All information will be held and processed in accordance with the Data Protection principles at all times as highlighted within the GDPR and our internal Data Protection Policies and Procedures. For information on both our Data Protection and Openness Policies please refer to www.cardiffmet.ac.uk/DataProtection or contact DataProtection@cardiffmet.ac.uk.
Applicants accepted with a criminal conviction
Please note, even though applicants with a criminal conviction may be given a place on a course, this does not mean that students will be allowed on placements or will gain registration with relevant bodies. For those courses where successful completion requires registration with the Health Profession or General Teaching Council students will need to apply to the body separately and at this point the case is reviewed and a decision made in relation to acceptance for registration.

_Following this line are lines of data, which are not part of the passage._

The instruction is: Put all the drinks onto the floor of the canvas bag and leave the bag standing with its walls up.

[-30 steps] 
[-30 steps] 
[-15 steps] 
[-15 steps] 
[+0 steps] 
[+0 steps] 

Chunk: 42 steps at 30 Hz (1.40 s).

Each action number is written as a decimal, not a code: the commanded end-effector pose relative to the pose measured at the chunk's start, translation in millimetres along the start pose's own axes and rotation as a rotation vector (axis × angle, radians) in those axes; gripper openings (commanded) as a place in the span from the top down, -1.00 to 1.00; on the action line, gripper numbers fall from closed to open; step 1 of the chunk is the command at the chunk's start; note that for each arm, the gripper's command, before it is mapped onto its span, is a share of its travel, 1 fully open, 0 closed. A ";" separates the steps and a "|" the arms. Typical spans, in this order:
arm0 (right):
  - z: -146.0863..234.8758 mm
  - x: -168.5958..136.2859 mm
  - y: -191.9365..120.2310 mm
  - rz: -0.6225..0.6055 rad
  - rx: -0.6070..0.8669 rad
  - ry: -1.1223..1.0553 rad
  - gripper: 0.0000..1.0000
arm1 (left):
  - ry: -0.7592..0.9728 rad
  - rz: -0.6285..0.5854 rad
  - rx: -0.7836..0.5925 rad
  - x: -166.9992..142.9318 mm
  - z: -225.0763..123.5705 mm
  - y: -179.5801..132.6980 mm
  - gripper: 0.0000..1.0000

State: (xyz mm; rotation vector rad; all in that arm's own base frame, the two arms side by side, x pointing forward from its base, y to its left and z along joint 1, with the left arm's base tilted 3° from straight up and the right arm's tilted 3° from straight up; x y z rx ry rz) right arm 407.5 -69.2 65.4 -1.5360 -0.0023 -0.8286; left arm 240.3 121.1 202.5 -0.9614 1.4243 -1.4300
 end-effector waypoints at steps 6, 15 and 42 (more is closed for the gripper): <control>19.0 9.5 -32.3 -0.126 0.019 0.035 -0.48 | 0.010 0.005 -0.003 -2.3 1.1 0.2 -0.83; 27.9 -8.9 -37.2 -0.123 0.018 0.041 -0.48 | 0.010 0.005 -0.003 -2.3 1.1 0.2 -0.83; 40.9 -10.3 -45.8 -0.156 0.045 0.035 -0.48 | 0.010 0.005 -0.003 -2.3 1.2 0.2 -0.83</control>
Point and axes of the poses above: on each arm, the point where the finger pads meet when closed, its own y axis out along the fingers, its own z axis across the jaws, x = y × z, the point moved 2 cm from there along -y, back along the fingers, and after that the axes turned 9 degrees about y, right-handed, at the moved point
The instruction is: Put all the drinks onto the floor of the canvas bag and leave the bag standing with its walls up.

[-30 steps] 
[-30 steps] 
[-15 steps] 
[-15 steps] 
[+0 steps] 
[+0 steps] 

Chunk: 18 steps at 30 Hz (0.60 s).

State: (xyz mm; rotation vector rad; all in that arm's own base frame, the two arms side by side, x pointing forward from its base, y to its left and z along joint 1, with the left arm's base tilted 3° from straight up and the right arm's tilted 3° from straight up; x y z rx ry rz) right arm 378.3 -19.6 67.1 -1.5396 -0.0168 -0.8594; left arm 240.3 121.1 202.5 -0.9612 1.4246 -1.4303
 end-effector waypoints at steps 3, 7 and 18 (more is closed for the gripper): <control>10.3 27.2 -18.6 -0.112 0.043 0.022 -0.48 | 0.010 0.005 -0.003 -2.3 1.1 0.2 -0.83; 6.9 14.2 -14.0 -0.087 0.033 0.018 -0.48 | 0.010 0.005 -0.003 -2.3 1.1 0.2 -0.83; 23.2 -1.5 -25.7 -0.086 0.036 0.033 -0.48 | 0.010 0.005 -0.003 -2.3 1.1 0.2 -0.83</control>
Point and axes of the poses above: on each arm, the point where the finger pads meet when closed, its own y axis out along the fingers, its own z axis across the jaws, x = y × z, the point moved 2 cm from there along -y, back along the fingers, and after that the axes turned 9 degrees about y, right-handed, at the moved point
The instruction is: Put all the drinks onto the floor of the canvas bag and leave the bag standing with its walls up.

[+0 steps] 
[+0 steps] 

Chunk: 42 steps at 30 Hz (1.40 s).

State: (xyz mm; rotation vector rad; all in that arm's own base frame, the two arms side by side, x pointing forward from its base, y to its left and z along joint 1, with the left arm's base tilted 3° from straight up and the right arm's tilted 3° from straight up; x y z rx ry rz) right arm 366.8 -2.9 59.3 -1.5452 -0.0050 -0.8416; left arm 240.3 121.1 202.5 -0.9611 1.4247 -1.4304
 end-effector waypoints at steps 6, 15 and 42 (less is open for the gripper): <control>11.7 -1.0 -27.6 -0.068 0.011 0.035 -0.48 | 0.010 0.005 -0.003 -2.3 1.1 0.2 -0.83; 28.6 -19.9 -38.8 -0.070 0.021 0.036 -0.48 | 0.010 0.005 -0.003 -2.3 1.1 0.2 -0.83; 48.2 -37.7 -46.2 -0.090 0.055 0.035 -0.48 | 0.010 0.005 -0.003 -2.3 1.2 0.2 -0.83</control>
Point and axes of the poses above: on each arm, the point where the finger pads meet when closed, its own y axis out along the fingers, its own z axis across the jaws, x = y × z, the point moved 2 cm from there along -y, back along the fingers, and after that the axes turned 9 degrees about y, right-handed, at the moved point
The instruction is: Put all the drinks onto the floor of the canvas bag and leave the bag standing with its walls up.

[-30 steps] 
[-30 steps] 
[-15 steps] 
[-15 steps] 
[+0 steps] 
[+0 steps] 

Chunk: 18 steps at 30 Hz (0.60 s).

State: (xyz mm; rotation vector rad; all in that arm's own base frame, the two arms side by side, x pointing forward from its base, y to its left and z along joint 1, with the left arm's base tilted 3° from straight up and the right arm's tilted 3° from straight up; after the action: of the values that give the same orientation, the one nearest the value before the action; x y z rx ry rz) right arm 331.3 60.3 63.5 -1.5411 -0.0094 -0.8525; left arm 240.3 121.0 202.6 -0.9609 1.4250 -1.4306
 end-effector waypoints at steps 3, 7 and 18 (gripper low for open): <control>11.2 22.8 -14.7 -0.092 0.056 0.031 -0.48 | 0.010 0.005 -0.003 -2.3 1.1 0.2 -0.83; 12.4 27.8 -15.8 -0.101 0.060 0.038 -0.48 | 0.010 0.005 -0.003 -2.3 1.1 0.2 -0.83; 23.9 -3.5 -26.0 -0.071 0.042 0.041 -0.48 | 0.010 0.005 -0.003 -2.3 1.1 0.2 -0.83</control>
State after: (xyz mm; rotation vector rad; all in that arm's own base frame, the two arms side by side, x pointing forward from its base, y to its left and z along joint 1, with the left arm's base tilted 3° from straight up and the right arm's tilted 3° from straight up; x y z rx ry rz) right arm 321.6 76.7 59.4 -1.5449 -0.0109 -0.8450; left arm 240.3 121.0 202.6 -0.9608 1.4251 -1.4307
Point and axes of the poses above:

What if I receive a relevant criminal conviction after I have applied
If you have committed a relevant criminal offence after you have made an application to Cardiff Metropolitan University you must inform Admissions.
How will disclosing a new offence at enrolment affect my studies at the university
enrolment with the university will be allowed to progress temporarily. You will, however, be sent the Student Criminal Conviction(s) Declaration - Proforma, which should be completed and returned to Student Services within 14 working days of receipt. For more information, please click here.
For students undertaking a course that brings them into contact with children and/or vulnerable adults, as part of this process, you maybe required to undertake a new DBS Disclosure.
Failure to declare a relevant criminal conviction may result in expulsion from the university.
All information concerning criminal convictions will be treated sensitively, confidentially and managed in accordance with the Data Protection principles as highlighted within the GDPR and our internal Data Protection Policies and Procedures. For information on both our Data Protection and Openness Policies please refer to www.cardiffmet.ac.uk/DataProtection or contact DataProtection@cardiffmet.ac.uk.
What if I receive a relevant criminal conviction during my studies
If you are convicted of a criminal offence, or are subject to investigation by the Police for committing such an offence, during your studies you are asked to disclose this to Student Services as soon as possible. This is required as the University has a duty of care to all students, staff and visitors, and Student Services would want to ensure that you had the appropriate welfare support. If you are studying a course for which a DBS check was undertaken, you will have been informed of relevant procedures for disclosing an offence.
Should the University subsequently become aware of factual circumstances of a criminal conviction that was not brought to our attention as outlined above, the Student Disciplinary Procedure may be engaged.